Ancient Rome and Modern China: Religious Persecution and Plagues

A seventeen-year-old girl with incurable cancer in her hip turned to hypnotherapy when nothing else helped. Her life was then traced back to a previous life in a noble family during the ancient Roman Empire.

Under the reign of Emperor Nero, Christians were ruthlessly persecuted, including being thrown into an arena to fight lions. The girl watched the fight for fun together with tens of thousands of people in the arena. She couldn’t help laughing when a young Christian girl was torn apart by lions. Her enjoyment at the expense of another’s life accrued karma for her, and the karma followed her through her reincarnation and caused the cancer and resulting pain that she was suffering in this lifetime.

This story was documented in Edgar Cayce’s Story Of Karma. Considered “the father of holistic medicine” by the Journal of the American Medical Association, Cayce studied over 1,000 people about the association between their wrongdoings in their previous life cycles and their suffering in this lifetime.

Ancient Rome: Religious Persecution and Plagues

The girl’s story is one of the several cases related to Nero in Cayce’s hypnotherapy. Notorious for religious persecution, Nero started the Great Fire of Rome in 64 AD and blamed Christians for arson. He went on to persecute Christians, including feeding them to beasts in the arena as mentioned above.

“In their very deaths they were made the subjects of sport: for they were covered with the hides of wild beasts, and worried to death by dogs, or nailed to crosses, or set fire to, and when the day waned, burned to serve for the evening lights,” wrote historian Tacitus in Annals.

Nero was the one who gave the order to have Christians killed. Many ordinary citizens, like the 17-year-old girl in her previous life, may not have directly persecuted Christians in person, but their inaction made them unfortunate accessories to the crime, as they did not step forward to stop the crime and their connivance and participation enabled the persecution to go on.

Several other emperors besides Nero had also suppressed Christians in ancient Rome. The general public again didn’t rise to stop the persecution, and their inaction was followed by several major plagues that claimed many lives. People then awakened and began to reflect on the cruelty against Christians, as well as the general moral decay of society.

In 680, Roman citizens carried the bones of Saint Sebastian (AD 256 – 288, killed during the persecution by Diocletian) and went through the streets. As people repented their wrongdoings, the plagues miraculously vanished in Rome.

Modern China: Persecution of Falun Gong and Epidemic

In modern China, the persecution of Falun Gong has been going on for twenty-one years.

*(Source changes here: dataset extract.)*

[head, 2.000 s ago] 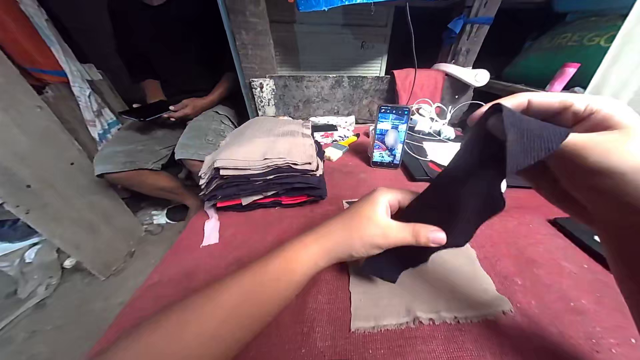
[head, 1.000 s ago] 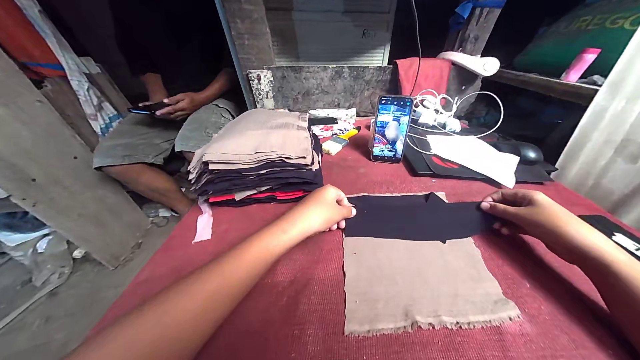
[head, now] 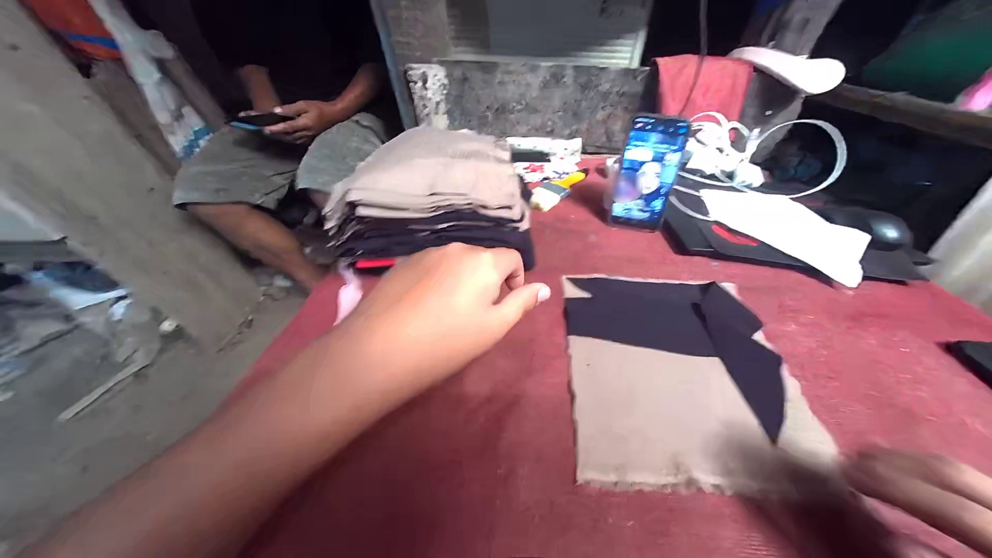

Falun Gong, also known as Falun Dafa, is a mind-body practice based on the principles of Truthfulness-Compassion-Forbearance. After its introduction to the public in 1992, it quickly drew many people to its profound principles and health-improving benefits.

The Chinese Communist Party (CCP), which thrives on an ideology of class struggle, violence, and lies, deemed Falun Gong a threat as the practice’s popularity soared.

Jiang Zemin, then the CCP’s top leader, launched a nationwide campaign against the practice in July 1999. Since then many Falun Gong practitioners have been detained, imprisoned, and tortured for their belief. Some also suffered from psychiatric abuse and forced organ harvesting.

Like the persecution during the Nero era, the suppression of Falun Gong has also been carried out with cruelty, terror, and massive propaganda, as documented on Minghui.org. As a result of the 21-year-long propaganda campaign against Falun Gong, many Chinese people have been brainwashed to believe in the CCP’s lies and turned against Falun Gong practitioners and the principles of Truthfulness-Compassion-Forbearance.

While ancient Rome was hit with one plague after another amid its persecution of Christians, modern China was hit with the coronavirus epidemic amid its persecution of Falun Gong.

The disease first broke out in Wuhan, a place notorious for its role in the persecution of Falun Gong. When Jiang first decided to suppress Falun Gong in 1999, he met with resistance from top communist leaders, including other members of the Politburo.

Zhao Zhizhen, director of Wuhan Television Station, however, acted on Jiang’s order. Zhao dispatched a crew to Changchun in Jilin Province, the hometown of Mr. Li Hongzhi, founder of Falun Gong, and filmed a 6-hour video that defamed Falun Gong and its founder.

This video was played among top communist leaders and later throughout all of China in the news media, including the state-owned China Central Television. Countless other videos were produced over the next 21 years to demonize Falun Gong and its practitioners.

As many people turned a blind eye to or even aided in the persecution of Falun Gong due to self-interest, they have unknowingly become accessories to the CCP’s crime against humanity and freedom of belief.

When people in ancient Rome repented their wrongdoings and stopped the persecution of Christians, plagues disappeared miraculously. As the coronavirus pandemic is still endangering China, we may want to take a cue from ancient Rome and reflect on our attitude towards the CCP’s persecution of Falun Gong.

It is time to distance ourselves from the CCP and say no to the persecution of Falun Gong, so as to steer clear of the pandemic.